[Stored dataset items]
────
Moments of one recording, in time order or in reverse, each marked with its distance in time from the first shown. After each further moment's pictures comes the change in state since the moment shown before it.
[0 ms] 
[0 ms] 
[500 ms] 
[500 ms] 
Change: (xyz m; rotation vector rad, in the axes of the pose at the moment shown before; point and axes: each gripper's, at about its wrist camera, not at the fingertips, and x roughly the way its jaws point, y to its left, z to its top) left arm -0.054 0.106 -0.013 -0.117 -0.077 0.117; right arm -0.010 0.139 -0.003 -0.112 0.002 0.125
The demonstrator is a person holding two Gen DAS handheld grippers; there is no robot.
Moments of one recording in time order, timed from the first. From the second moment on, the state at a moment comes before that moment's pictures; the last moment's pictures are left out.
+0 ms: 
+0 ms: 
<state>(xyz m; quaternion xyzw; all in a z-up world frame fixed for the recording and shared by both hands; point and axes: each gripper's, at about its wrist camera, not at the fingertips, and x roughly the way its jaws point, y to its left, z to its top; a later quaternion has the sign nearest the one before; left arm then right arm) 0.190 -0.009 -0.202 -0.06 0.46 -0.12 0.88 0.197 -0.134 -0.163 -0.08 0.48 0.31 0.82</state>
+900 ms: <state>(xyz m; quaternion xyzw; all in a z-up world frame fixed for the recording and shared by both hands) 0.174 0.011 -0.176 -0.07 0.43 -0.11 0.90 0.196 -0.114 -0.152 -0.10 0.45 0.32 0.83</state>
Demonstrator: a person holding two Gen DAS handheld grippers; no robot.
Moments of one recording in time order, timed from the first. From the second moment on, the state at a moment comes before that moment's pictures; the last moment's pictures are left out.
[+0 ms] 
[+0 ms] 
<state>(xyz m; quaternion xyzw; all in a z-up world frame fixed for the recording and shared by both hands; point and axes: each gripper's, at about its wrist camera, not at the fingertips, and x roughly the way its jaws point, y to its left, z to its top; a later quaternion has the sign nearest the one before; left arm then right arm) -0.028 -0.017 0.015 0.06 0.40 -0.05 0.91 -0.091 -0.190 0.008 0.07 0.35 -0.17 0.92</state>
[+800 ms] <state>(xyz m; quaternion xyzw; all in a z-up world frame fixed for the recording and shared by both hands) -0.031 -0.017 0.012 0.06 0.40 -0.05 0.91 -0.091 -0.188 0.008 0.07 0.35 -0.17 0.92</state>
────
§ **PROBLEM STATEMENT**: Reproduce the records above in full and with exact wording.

§ **ANSWER BOX**:
Moments of one recording, in time order or in reverse, each marked with its distance in time from the first shown. After each further moment's pictures comes the change in state since the moment shown before it.
[0 ms] 
[0 ms] 
[500 ms] 
[500 ms] 
Change: (xyz m; rotation vector rad, in the axes of the pose at the moment shown before; point and axes: each gripper's, at about its wrist camera, not at the fingertips, and x roughly the way its jaws point, y to its left, z to its top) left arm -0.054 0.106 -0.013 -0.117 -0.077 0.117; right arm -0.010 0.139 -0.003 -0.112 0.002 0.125
The demonstrator is a person holding two Gen DAS handheld grippers; there is no robot.
Moments of one recording in time order, timed from the first. From the second moment on, the state at a moment comes before that moment's pictures; the last moment's pictures are left out.
+0 ms: 
+0 ms: 
<state>(xyz m; quaternion xyzw; all in a z-up world frame fixed for the recording and shared by both hands; point and axes: each gripper's, at about its wrist camera, not at the fingertips, and x roughly the way its jaws point, y to its left, z to its top; a later quaternion has the sign nearest the one before; left arm then right arm) 0.190 -0.009 -0.202 -0.06 0.46 -0.12 0.88 0.197 -0.134 -0.163 -0.08 0.48 0.31 0.82</state>
+900 ms: <state>(xyz m; quaternion xyzw; all in a z-up world frame fixed for the recording and shared by both hands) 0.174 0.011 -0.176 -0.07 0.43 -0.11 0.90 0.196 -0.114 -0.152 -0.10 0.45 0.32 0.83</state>
Demonstrator: a person holding two Gen DAS handheld grippers; no robot.
Moments of one recording in time order, timed from the first. From the second moment on, the state at a moment comes before that moment's pictures; the last moment's pictures are left out.
[+0 ms] 
[+0 ms] 
<state>(xyz m; quaternion xyzw; all in a z-up world frame fixed for the recording and shared by both hands; point and axes: each gripper's, at about its wrist camera, not at the fingertips, and x roughly the way its jaws point, y to its left, z to its top; a later quaternion has the sign nearest the one before; left arm then right arm) -0.028 -0.017 0.015 0.06 0.40 -0.05 0.91 -0.091 -0.190 0.008 0.07 0.35 -0.17 0.92</state>
[+800 ms] <state>(xyz m; quaternion xyzw; all in a z-up world frame fixed for the recording and shared by both hands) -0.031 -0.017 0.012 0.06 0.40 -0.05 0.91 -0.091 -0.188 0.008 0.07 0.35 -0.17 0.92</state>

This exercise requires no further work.